The U.S. Court of Appeals for the First Circuit recently dismissed an appeal in a putative class action removed from Massachusetts state court to federal trial court concerning a motion to compel arbitration, holding that the order was not a final decision and was not within an exception that would permit interlocutory review.
A copy of the opinion in Powers v. Receivables Performance Management, LLC is available at: Link to Opinion.
A consumer opened an account with a telephone company for landline telephone service and allegedly accrued an unpaid balance of several hundred dollars. Eventually, the telephone company referred the consumer’s account to a debt collector for third-party debt collection. The consumer alleged that the debt collector called her more than twice within a seven-day period.
In opening her account with the telephone company, the consumer assented to the company’s terms of service contract, which included an arbitration provision.
The consumer later brought a putative class action against the debt collector alleging violations of Mass. Gen. Laws ch. 93A and 940 Mass. Code Regs. 7.01-.10. The debt collector moved to compel arbitration in state court, relying on the arbitration provision in the service contract.
The state court denied the motion, after which the debt collector removed the case to federal court, where it filed another motion to compel arbitration. The federal trial court treated the motion as a motion for reconsideration of the state court order denying the arbitration and then denied it. The debt collector timely appealed.
When a case is removed from state court to federal district court, “[a]ll injunctions, orders, and other proceedings had in such action prior to its removal shall remain in full force and effect until dissolved or modified by the district court.” 28 U.S.C. § 1450. These prior state court orders are not appealable federal orders absent some action by the federal court. See Concordia Partners, LLC v. Pick, 790 F.3d 277, 279-80 (1st Cir. 2015). Rather, § 1450 serves “merely to preserve the status quo in the removed case.” Id. at 279.
For the purposes of the appeal, the First Circuit accepted that the federal trial court had denied a motion for reconsideration rather than a motion to compel arbitration. Viewed in this context, the Court concluded that the denial order was not a final decision and not within an exception that would permit interlocutory review.

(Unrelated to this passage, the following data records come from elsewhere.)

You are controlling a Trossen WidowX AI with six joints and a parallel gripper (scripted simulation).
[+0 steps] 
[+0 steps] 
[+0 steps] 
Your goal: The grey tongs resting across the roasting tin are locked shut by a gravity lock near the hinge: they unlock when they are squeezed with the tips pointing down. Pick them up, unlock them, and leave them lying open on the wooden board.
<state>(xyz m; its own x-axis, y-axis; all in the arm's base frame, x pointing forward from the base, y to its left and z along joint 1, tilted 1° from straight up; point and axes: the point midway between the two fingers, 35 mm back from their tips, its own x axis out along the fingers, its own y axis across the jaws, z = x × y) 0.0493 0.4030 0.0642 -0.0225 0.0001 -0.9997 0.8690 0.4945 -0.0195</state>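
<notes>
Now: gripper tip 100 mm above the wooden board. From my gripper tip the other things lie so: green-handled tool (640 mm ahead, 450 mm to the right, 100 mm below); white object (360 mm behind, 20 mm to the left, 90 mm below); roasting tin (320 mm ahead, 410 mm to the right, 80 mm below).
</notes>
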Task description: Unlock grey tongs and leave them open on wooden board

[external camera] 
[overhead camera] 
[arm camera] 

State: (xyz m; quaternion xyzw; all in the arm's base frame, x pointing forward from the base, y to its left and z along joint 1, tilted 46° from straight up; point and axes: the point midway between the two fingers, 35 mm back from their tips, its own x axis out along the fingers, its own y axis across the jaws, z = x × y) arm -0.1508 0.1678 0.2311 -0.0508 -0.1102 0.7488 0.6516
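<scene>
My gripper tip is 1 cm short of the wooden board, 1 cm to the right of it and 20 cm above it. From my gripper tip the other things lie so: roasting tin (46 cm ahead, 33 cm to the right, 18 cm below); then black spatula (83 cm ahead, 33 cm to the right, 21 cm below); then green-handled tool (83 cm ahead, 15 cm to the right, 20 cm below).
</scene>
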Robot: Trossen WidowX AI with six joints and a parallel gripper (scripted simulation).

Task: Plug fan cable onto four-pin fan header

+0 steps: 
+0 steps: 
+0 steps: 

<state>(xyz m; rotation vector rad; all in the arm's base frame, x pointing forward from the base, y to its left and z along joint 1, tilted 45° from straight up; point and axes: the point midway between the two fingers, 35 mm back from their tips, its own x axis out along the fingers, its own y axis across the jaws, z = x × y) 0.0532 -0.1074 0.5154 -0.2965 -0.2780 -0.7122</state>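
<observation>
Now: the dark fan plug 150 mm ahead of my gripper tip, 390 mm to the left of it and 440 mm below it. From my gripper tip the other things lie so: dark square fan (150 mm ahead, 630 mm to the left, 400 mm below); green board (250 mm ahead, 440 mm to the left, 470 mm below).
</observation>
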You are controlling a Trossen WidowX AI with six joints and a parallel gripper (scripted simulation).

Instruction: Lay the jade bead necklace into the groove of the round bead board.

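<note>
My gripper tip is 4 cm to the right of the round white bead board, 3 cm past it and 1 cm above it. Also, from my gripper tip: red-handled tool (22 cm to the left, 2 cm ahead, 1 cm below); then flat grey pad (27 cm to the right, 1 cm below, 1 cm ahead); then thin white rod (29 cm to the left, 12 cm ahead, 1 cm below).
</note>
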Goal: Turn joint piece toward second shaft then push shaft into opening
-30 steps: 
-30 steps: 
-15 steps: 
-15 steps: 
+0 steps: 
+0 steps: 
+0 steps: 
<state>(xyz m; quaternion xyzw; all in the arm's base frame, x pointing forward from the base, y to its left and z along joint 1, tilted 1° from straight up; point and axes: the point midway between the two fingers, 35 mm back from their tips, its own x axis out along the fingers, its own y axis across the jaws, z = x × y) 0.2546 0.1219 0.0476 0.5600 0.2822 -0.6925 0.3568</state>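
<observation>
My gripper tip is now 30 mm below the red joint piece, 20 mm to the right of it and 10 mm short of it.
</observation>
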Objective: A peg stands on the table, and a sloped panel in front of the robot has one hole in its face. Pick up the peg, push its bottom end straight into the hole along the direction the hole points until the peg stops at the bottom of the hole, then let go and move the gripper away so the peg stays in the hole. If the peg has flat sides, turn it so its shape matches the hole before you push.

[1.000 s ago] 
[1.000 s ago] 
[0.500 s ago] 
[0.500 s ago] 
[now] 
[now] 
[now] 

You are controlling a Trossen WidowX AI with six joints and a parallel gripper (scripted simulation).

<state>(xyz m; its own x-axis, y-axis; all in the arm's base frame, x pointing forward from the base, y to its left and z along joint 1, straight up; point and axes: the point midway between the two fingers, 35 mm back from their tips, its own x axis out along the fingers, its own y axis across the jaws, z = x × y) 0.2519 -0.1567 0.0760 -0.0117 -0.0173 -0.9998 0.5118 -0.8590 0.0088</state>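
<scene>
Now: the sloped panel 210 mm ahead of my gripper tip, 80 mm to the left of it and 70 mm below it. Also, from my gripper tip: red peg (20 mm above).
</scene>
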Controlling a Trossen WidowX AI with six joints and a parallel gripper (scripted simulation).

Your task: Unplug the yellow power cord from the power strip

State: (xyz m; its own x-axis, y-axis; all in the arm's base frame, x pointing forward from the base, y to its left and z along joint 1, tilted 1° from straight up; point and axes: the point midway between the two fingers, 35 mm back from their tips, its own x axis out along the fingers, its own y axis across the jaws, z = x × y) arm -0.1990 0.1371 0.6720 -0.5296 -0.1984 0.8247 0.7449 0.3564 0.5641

The Court reasoned that “at least absent some newly available evidence, law, or a new stage of the proceedings, orders denying [untimely] motions for reconsideration of . . . appealable interlocutory order[s] are generally not themselves appealable.” Marie v. Allied Home Mortg. Corp., 402 F.3d 1, 8 n.4 (1st Cir. 2005). Here, the First Circuit determined that the motion for reconsideration was not based on newly available evidence or law, and the case remained at the same stage of the proceedings as when the motion was denied. Id. at 8 n.4.
Nevertheless, the First Circuit recognized that reconsideration can also be warranted for a “manifest error of law” and that the debt collector here also argued that the state court’s denial of its motion to compel arbitration contained a “manifest error of law.”
However, the Court held that the debt collector did not persuasively argue that merely asserting a “manifest error of law” can provide a basis for appellate jurisdiction in the way that asserting “newly available evidence[] [or] law” can. See United States v. Zannino, 895 F.2d 1, 17 (1st Cir. 1990); see also Cozza v. Network Assocs., Inc., 362 F.3d 12, 15–16 (1st Cir. 2004).
Accordingly, the First Circuit dismissed the appeal, holding that this was an improper interlocutory appeal.